* **EXERCISE PROMPT**
Leave every picture out. Set down all the lines below exactly.
[[ RECORDS FOR THIS EXERCISE, beginning ]]
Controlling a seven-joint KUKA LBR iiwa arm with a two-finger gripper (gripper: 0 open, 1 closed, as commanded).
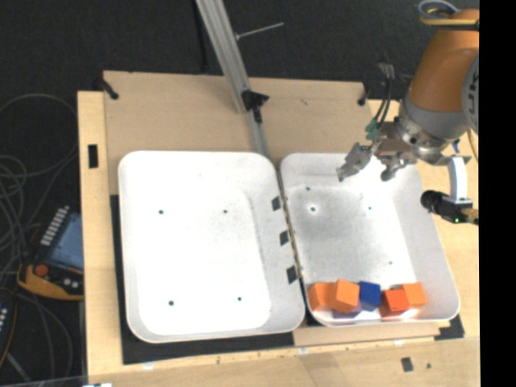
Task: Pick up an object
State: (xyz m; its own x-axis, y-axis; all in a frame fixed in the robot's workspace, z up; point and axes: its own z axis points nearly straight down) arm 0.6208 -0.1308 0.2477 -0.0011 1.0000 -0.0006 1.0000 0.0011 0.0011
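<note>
Nearest, along the front wall of the right bin [435, 240]: orange blocks [334, 295] and [401, 298] with a blue block [369, 293] between them, touching. Left bin [145, 216] alongside on the bench [161, 111]. Farther back, over the right bin's rear edge: hand [371, 165] with fingers spread apart, clamped on nothing, well apart from the blocks

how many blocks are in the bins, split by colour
Orange blocks: 4, at and
Blue block: 1
Total: 5, all along the near edge of the right bin.
</note>
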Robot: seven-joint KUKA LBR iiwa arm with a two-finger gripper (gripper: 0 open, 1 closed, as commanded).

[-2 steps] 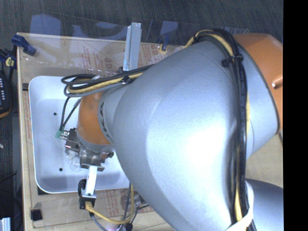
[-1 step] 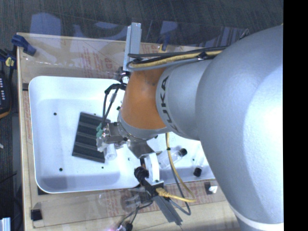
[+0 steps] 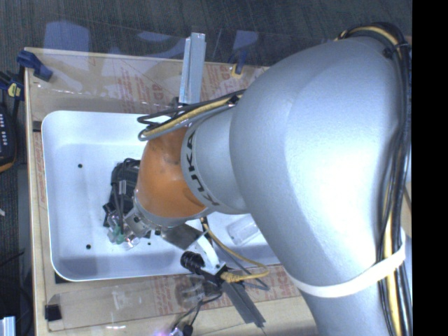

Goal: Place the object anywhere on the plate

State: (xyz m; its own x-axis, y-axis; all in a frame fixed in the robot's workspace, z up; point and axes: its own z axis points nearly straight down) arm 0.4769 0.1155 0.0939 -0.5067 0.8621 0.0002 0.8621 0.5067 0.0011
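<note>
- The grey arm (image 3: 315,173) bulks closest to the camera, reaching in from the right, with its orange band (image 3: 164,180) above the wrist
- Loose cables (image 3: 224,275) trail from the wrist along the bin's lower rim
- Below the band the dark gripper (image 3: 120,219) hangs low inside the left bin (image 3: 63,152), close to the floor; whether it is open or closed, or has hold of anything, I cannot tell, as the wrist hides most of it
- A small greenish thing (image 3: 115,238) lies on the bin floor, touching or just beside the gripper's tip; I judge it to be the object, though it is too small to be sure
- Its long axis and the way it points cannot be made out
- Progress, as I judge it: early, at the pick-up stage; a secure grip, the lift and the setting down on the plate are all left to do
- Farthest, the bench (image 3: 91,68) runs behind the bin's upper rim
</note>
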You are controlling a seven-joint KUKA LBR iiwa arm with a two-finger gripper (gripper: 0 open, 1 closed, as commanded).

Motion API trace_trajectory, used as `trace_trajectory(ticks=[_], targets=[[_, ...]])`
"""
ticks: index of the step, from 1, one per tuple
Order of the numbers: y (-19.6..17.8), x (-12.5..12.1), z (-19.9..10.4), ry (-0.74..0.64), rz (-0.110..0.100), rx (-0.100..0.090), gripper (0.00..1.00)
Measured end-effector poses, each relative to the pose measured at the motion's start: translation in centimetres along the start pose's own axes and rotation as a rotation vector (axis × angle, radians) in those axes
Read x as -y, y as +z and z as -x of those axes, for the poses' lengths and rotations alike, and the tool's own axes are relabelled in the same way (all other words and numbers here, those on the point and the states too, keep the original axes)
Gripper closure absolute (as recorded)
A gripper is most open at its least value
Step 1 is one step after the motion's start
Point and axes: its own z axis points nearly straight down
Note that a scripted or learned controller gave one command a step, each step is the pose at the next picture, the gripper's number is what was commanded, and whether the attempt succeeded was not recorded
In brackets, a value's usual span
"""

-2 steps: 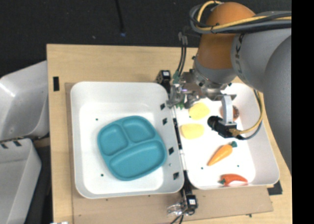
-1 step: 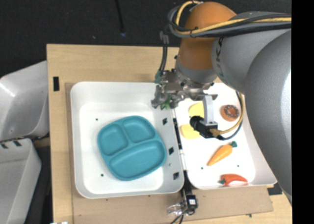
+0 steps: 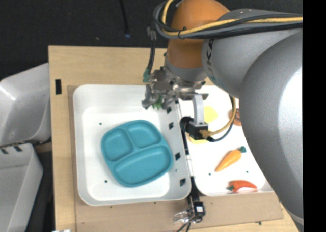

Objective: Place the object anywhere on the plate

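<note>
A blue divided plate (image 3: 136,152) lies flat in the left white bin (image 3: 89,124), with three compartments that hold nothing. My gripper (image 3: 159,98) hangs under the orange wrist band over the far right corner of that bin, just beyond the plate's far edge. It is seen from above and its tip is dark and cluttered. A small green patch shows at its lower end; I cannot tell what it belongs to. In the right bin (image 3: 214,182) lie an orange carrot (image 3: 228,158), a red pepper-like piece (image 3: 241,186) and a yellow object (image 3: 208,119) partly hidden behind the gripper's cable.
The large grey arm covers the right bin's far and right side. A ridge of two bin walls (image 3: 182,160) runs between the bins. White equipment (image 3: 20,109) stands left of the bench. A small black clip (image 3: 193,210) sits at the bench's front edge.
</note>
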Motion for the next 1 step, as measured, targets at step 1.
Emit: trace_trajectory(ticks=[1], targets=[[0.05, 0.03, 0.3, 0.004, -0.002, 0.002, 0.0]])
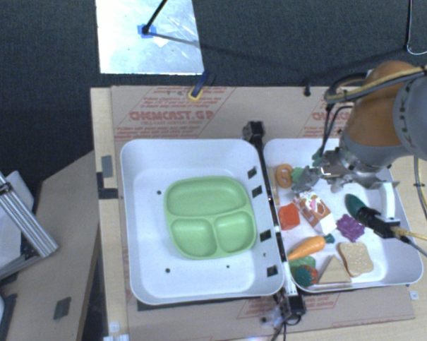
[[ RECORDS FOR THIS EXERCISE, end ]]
* **EXERCISE SOLUTION**
Controlling a seven-joint KUKA LBR iiwa arm with a two-finger gripper (gripper: 0 open, 1 closed, as commanded).
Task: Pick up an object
State: (xyz m; its own x-axis, y-axis; all in a frame fixed in the robot's workspace, z up; point and axes: its own z axis points nearly straight down) arm 0.6208 -0.1308 0.2477 -0.0011 1.0000 -0.0006 1.0000 0.0011 0.0011
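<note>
Nearest, along the front wall of the right bin [435, 240]: orange blocks [334, 295] and [401, 298] with a blue block [369, 293] between them, touching. Left bin [145, 216] alongside on the bench [161, 111]. Farther back, over the right bin's rear edge: hand [371, 165] with fingers spread apart, clamped on nothing, well apart from the blocks

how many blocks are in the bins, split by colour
Orange blocks: 4, at and
Blue block: 1
Total: 5, all along the near edge of the right bin.
</note>
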Robot: seven-joint KUKA LBR iiwa arm with a two-finger gripper (gripper: 0 open, 1 closed, as commanded).

[-2 steps] 
[-1 step] 
[+0 steps] 

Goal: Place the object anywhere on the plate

State: (xyz m; its own x-axis, y-axis; all in a frame fixed in the robot's workspace, z up; point and axes: its own z axis points nearly straight down) arm 0.4769 0.1155 0.0939 -0.5067 0.8621 0.0002 0.8621 0.5067 0.0011
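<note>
- The grey arm (image 3: 315,173) bulks closest to the camera, reaching in from the right, with its orange band (image 3: 164,180) above the wrist
- Loose cables (image 3: 224,275) trail from the wrist along the bin's lower rim
- Below the band the dark gripper (image 3: 120,219) hangs low inside the left bin (image 3: 63,152), close to the floor; whether it is open or closed, or has hold of anything, I cannot tell, as the wrist hides most of it
- A small greenish thing (image 3: 115,238) lies on the bin floor, touching or just beside the gripper's tip; I judge it to be the object, though it is too small to be sure
- Its long axis and the way it points cannot be made out
- Progress, as I judge it: early, at the pick-up stage; a secure grip, the lift and the setting down on the plate are all left to do
- Farthest, the bench (image 3: 91,68) runs behind the bin's upper rim
</note>
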You are controlling a seven-joint KUKA LBR iiwa arm with a two-finger gripper (gripper: 0 open, 1 closed, as commanded).

Motion API trace_trajectory, used as `trace_trajectory(ticks=[_], targets=[[_, ...]])`
"""
ticks: index of the step, from 1, one per tuple
Order of the numbers: y (-19.6..17.8), x (-12.5..12.1), z (-19.9..10.4), ry (-0.74..0.64), rz (-0.110..0.100), rx (-0.100..0.090), gripper (0.00..1.00)
Measured end-effector poses, each relative to the pose measured at the motion's start: translation in centimetres along the start pose's own axes and rotation as a rotation vector (axis × angle, radians) in those axes
Read x as -y, y as +z and z as -x of those axes, for the poses' lengths and rotations alike, and the tool's own axes are relabelled in the same way (all other words and numbers here, those on the point and the states too, keep the original axes)
Gripper closure absolute (as recorded)
A gripper is most open at its least value
Step 1 is one step after the motion's start
Point and axes: its own z axis points nearly straight down
Note that a scripted or learned controller gave one command a step, each step is the pose at the next picture, the gripper's number is what was commanded, and whether the attempt succeeded was not recorded
In brackets, a value's usual span
"""

-2 steps: 
-1 step: 
+0 steps: 

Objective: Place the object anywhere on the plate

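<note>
A blue divided plate (image 3: 136,152) lies flat in the left white bin (image 3: 89,124), with three compartments that hold nothing. My gripper (image 3: 159,98) hangs under the orange wrist band over the far right corner of that bin, just beyond the plate's far edge. It is seen from above and its tip is dark and cluttered. A small green patch shows at its lower end; I cannot tell what it belongs to. In the right bin (image 3: 214,182) lie an orange carrot (image 3: 228,158), a red pepper-like piece (image 3: 241,186) and a yellow object (image 3: 208,119) partly hidden behind the gripper's cable.
The large grey arm covers the right bin's far and right side. A ridge of two bin walls (image 3: 182,160) runs between the bins. White equipment (image 3: 20,109) stands left of the bench. A small black clip (image 3: 193,210) sits at the bench's front edge.
</note>
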Motion for the next 1 step, as measured, targets at step 1.
Emit: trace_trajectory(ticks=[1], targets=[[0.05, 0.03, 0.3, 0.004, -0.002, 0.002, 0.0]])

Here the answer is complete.